Bien évidemment, la perception du métier actuel a une influence sur la manière dont il est possible de faire des hypothèses sur son évolution future. Par conséquent, et en lien avec la dichotomie évoquée dans la partie ci-dessus, deux prédictions semblent se dessiner par rapport au futur de la profession.

D’une part, certains enseignants voient l’évolution se poursuivre selon le schéma actuel, avec tout de même l’idée de continuer d’apprendre, de se diversifier et de se former. Ce désir est justifié par un enseignant comme la volonté de ne pas tomber dans une forme de routine qui, associée à l’uniformisation progressive de l’enseignement, supprimerait toute motivation à exercer ce métier. Ce même désir est justifié par un autre enseignant

selon l’idée suivante : se renouveler pour mieux s’adapter, et ne pas rester enfermé dans une forme de « conservatisme » (Huberman et al., 1989), menant au sentiment d’être dépassé par l’évolution.

D’autre part, tous les enseignants mentionnent la tendance qui est celle de l’uniformisation de l’enseignement. Certains l’évoquent comme étant irrémédiable, quand d’autres y apportent une pointe d’optimisme en disant que si évoluer c’est s’adapter, alors l’uniformisation n’arrivera jamais à supprimer la singularité de chacun (Monetti, 2002 ; Sikes 1985, cité par Gohier et al., 2001).

4.8.3 Synthèse

Comme nous en avons déjà fait mention, l’avenir de la profession peut être prédit en se basant notamment sur les invariants relatifs à cette profession. Or, la présence de ces invariants n’est pas la seule dimension à prendre en considération. En effet, les instabilités sont aussi constitutives de cette prédiction. Cependant, l’instabilité ayant à son fondement le concept de changement, une prédiction exacte ne sera jamais autre chose qu’une approximation de l’orientation que l’enseignement pourra prendre ou ne pas prendre.

En nous basant à la fois sur les propos tenus par les membres de nos deux échantillons ainsi que sur notre cadrage conceptuel, les invariants de la profession seraient les suivants : la présence d’une diversité intra et inter enseignants, la présence du noyau

« classe » (Tardif et Lessard, 2009), la présence d’un certain équilibre entre contrainte et liberté, ainsi qu’entre identité personnelle et identité professionnelle (Mireille Cifali in Jacquet-Francillon, 1997).

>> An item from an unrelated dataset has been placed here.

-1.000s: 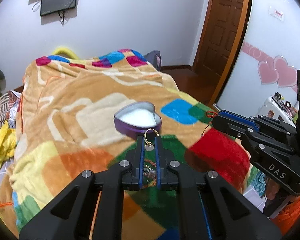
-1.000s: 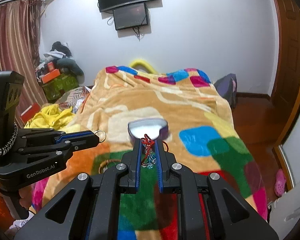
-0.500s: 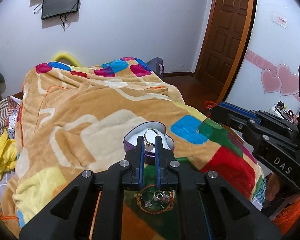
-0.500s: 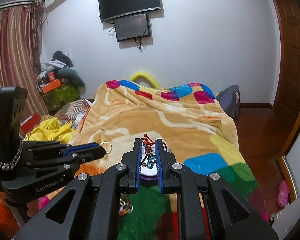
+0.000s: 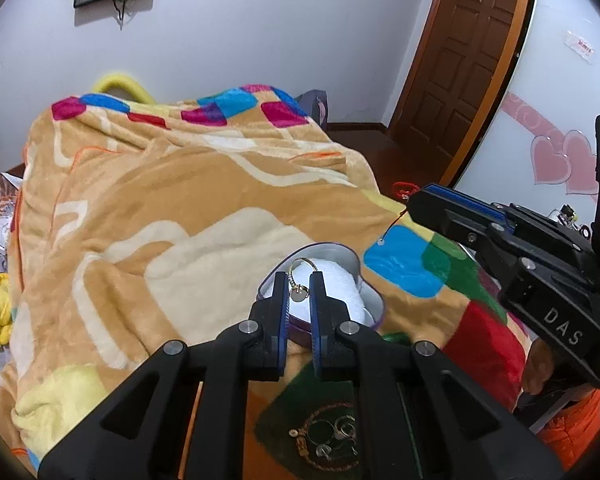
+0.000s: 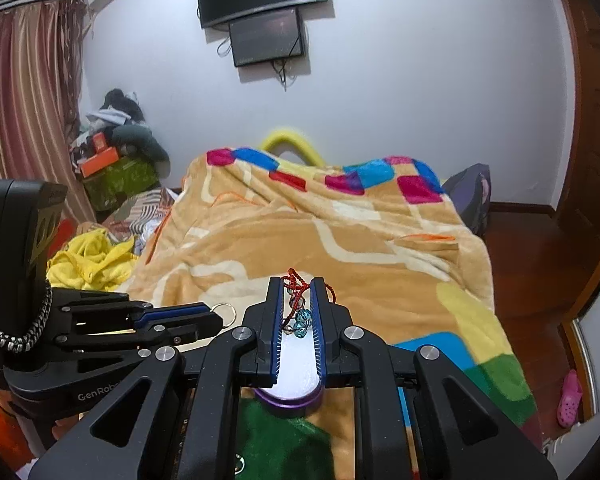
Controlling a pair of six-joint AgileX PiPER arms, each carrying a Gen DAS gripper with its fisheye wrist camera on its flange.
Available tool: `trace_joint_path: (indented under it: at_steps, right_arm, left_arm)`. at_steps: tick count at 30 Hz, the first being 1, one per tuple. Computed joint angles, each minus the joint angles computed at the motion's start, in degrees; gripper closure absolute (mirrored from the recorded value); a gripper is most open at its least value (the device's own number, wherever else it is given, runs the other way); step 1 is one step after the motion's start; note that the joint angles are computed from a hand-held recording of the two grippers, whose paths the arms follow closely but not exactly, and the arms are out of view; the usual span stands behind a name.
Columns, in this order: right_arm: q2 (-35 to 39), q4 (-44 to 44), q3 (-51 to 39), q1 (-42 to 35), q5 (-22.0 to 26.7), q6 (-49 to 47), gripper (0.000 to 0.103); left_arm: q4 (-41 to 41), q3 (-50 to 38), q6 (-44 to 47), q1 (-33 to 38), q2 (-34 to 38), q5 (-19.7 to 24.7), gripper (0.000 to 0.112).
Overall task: Organize jewelry
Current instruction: 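Carry the bracelet in the right gripper over the tin while the left gripper carries the earring there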
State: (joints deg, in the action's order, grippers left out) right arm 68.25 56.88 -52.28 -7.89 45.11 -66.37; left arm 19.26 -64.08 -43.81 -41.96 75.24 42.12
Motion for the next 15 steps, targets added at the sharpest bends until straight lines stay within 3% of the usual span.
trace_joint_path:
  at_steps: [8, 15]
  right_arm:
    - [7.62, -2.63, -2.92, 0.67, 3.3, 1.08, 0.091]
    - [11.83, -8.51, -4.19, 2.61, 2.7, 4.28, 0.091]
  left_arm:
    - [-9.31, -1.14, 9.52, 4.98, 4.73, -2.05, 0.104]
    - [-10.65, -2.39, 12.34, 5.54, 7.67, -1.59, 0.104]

Ces invariants sont donc une base autour de laquelle gravitent un certain nombre de dimensions qui varient entre autres au fil du temps, de l’expérience, de l’identité professionnelle, de l’identité personnelle. Les autres variables relevées dans les discours des enseignants de nos échantillons sont les suivantes : le contexte social et politique, l’apprentissage perpétuel effectué à titre singulier par chacun des enseignants, le type d’équilibre trouvé entre liberté/contrainte et identité personnelle/professionnelle à titre singulier par chacun des enseignants.

Selon le rapport que les enseignants construisent à chacune de ces dimensions qu’elles soient variables ou non, l’avancée vers un type d’évolution plutôt qu’une autre sera effectuée. En cela, nous pouvons donc rejoindre Gohier et al. (2001) dans l’idée que la construction d’une identité professionnelle est en constante évolution, et que l’enseignant a « son mot » à dire quant à la tournure que peut prendre l’exercice de sa profession et

Laura GOSTELI | Septembre 2013 97

donc par ce biais, la construction de son identité professionnelle. Ainsi et comme nous le pensons depuis le début de notre processus de recherche, le statut d’enseignant n’est jamais totalement acquis, il se construit et se reconstruit tout au long d’une carrière.